Friday 25 November 2016

Once upon a time, millions of young British men risked their lives for King and Country...

... I wonder  whether - had they known that a sizeable portion of a future generation of student snowflakes would find the sight of a red poppy memorialising their courage "distressing" - those young men and their families would have been quite so willing to make the supreme sacrifice. I suspect they would, because that generation understood the notion of doing one's duty. This, from the BBC News site today:
Red poppies 'distressing' says students union
Poppies are worn by millions of people in the run-up to Remembrance Sunday - they're sold by the Royal British Legion to raise money for ex-service personnel and their families. 
 But the students' union council at the University of East Anglia (UEA) in Norwich says it believes many people think the red poppy is a celebration of "atrocities" by the British Army, and can be "distressing".
This year only red poppies were available at the UEA Students' Union, but now the student council has voted in favour of making sure white poppies will be available on campus from next November.
Atrocities? ATROCITIES???

Give. Me. Fucking. Strength. 

What a bunch of ignorant, self-obsessed, virtue-signalling little tossers. (The problem is, I'm pretty sure that description would fit many of their lecturers.)

Whenever I hear about this sort of thing now, it reminds me of the American psychologist Jonathan Haidt's 2012 book, The Righteous Mind, whose core finding I summarised in the title of the post I wrote about it: "So now we know why liberals are strange – they don’t care about loyalty, authority or sanctity" (liberals being the American term for left-wingers, of course).

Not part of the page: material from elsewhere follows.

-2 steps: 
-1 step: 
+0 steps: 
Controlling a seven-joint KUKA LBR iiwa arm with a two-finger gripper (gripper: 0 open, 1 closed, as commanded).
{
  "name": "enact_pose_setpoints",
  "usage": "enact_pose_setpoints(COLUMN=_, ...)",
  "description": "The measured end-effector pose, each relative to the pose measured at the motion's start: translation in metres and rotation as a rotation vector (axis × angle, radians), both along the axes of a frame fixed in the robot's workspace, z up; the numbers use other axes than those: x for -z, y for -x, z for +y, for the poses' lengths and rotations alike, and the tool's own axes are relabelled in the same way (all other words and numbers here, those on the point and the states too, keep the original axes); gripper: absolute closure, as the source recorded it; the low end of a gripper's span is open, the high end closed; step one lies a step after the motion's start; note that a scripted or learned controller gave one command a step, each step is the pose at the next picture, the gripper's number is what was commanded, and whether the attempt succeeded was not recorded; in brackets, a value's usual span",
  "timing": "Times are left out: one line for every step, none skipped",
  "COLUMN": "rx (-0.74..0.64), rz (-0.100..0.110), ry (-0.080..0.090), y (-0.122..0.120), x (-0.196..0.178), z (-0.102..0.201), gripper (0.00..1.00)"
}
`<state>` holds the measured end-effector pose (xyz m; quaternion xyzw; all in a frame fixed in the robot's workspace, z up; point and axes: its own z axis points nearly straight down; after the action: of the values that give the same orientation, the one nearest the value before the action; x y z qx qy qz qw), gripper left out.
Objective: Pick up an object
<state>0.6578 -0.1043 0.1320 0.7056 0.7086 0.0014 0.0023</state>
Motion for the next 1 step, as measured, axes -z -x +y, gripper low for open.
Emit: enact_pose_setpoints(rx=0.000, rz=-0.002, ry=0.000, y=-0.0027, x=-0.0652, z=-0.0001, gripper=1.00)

The New Left doesn't really "do" loyalty, authority, sanctity, God, democracy, sacrifice, patriotism, respect etc - which is why there's really no point in arguing with them: we inhabit parallel moral universes.

I was getting myself into a bit of a state about all this - but then I recalled the reaction of the US Vice President Elect, Mike Pence, when, in an act which combined bad manners and arrogance, one of the cast members of the Broadway musical Hamilton gave him a classic, finger-wagging, left-wing ticking off from the stage:
“We, sir — we — are the diverse America who are alarmed and anxious that your new administration will not protect us, our planet, our children, our parents, or defend us and uphold our inalienable rights."
Pence, who was in the audience with his family, said he "...nudged my kids and reminded them, that's what freedom sounds like." Classy. And, of course, deeply conservative. (Brandon Dixon, the virtue-signalling black actor who lectured Pence about "upholding our American values" was later revealed to have posted misogynistic and racist tweets about "white chicks" and "ho's" - I trust Mike Pence won't be upholding Brandon's values).

Perhaps the University of East Anglia's social justice warriors could be persuaded to show their solidarity with those massacred in the "atrocities" supposedly carried out by utterly howwid British soldiers by agreeing to have their beloved white poppies attached directly to their chests with an industrial strength, heavy-duty staple gun.

One of our nieces attended UAE.  Corbyn supporter. Obviously.